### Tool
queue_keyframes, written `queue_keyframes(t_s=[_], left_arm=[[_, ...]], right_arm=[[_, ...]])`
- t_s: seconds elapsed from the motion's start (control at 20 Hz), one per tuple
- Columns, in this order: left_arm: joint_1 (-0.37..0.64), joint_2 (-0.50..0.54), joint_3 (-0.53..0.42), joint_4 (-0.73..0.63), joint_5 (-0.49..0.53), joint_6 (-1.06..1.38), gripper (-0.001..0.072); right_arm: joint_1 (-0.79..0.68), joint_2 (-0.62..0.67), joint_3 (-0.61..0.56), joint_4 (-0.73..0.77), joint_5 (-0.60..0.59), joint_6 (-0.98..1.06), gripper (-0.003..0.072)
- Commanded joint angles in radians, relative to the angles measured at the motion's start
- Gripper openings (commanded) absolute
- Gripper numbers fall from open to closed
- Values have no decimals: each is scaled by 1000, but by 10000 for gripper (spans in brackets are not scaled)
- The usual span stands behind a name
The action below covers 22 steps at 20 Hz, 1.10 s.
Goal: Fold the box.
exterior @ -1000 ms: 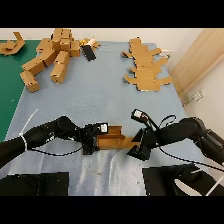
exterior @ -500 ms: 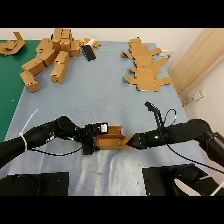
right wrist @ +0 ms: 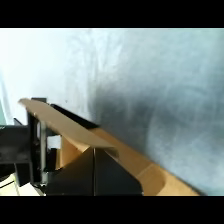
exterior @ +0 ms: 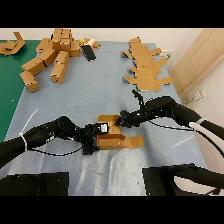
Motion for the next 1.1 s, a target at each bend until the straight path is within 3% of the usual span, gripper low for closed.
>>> queue_keyframes(t_s=[0.0, 0.3, 0.85, 1.05], left_arm=[[0, 0, 0, 0, 0, 0, 352], [0, 0, 0, 0, 0, 0, 351], [0, 0, 0, 0, 0, 0, 352], [0, 0, 0, 0, 0, 0, 352]], right_arm=[[-20, -132, 29, 0, 17, -105, 0], [-21, -154, 29, -90, 48, -103, 0], [-20, -153, 11, -89, 46, -105, 1], [-34, -65, 34, -120, 9, -138, 2]])
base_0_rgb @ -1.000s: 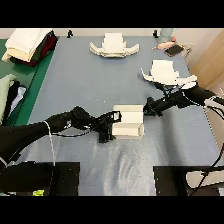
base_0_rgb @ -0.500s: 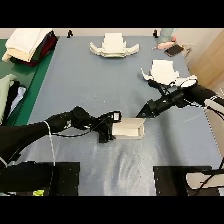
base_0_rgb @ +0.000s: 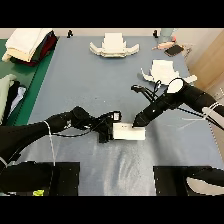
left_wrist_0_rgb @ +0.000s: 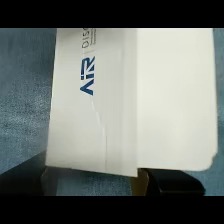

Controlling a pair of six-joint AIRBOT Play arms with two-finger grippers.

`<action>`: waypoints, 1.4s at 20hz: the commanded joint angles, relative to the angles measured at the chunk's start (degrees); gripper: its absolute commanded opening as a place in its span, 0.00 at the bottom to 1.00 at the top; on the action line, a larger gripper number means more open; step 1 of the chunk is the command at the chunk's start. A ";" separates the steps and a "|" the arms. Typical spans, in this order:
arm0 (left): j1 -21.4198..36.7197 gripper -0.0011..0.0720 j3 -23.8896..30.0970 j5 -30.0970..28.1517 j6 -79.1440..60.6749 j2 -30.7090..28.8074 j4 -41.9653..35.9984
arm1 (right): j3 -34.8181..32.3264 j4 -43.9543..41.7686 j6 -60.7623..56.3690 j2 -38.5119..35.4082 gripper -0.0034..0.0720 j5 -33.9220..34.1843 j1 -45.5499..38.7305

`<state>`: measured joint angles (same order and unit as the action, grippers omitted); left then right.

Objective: Fold the box.

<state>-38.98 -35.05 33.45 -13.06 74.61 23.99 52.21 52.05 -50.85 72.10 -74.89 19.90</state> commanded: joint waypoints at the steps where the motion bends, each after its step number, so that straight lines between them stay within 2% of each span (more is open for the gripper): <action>1: 0.04 0.67 -0.02 0.00 0.02 0.04 0.00 | -0.17 9.18 -2.27 -3.26 0.05 6.43 6.27; 6: 0.04 0.67 -0.02 0.00 0.02 0.04 0.00 | -3.78 15.08 -3.41 -8.22 0.05 13.88 12.17; 10: 0.04 0.67 -0.02 0.00 0.02 0.04 0.00 | -12.00 16.39 -2.89 -15.54 0.05 24.30 16.98; 13: 0.04 0.67 -0.02 0.00 0.02 0.04 0.00 | -16.96 18.05 2.21 -20.96 0.05 32.83 21.53; 16: 0.04 0.67 -0.02 0.00 0.02 0.04 0.00 | -18.25 20.28 4.92 -22.88 0.08 35.54 24.92; 18: 0.04 0.67 -0.02 0.00 0.02 0.04 0.00 | -18.25 21.79 4.90 -22.82 0.32 35.36 25.57; 20: 0.04 0.67 -0.02 -0.02 0.02 0.04 0.00 | -18.25 23.32 4.92 -22.82 0.41 35.34 25.55; 21: 0.04 0.67 -0.02 -0.02 0.02 0.04 0.00 | -18.25 23.52 5.03 -22.82 0.56 35.32 25.55; 23: 0.04 0.67 -0.02 0.00 0.02 0.04 0.00 | -18.25 23.69 5.09 -22.80 0.62 34.51 25.55; 24: 0.04 0.67 -0.02 0.00 0.02 0.04 0.00 | -18.25 23.65 5.53 -22.77 0.71 33.68 25.55; 27: 0.04 0.67 -0.02 0.00 0.02 0.04 0.00 | -18.32 24.41 8.39 -22.29 0.76 32.24 25.55; 28: 0.04 0.67 -0.02 0.00 0.02 0.04 0.00 | -18.29 25.81 9.35 -21.53 0.83 32.59 25.55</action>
<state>-38.98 -35.05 33.47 -12.99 74.63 23.97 33.95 75.83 -44.07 49.80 -41.69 45.36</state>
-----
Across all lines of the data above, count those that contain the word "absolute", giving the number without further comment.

* [SOLUTION TO THE EXERCISE]: 2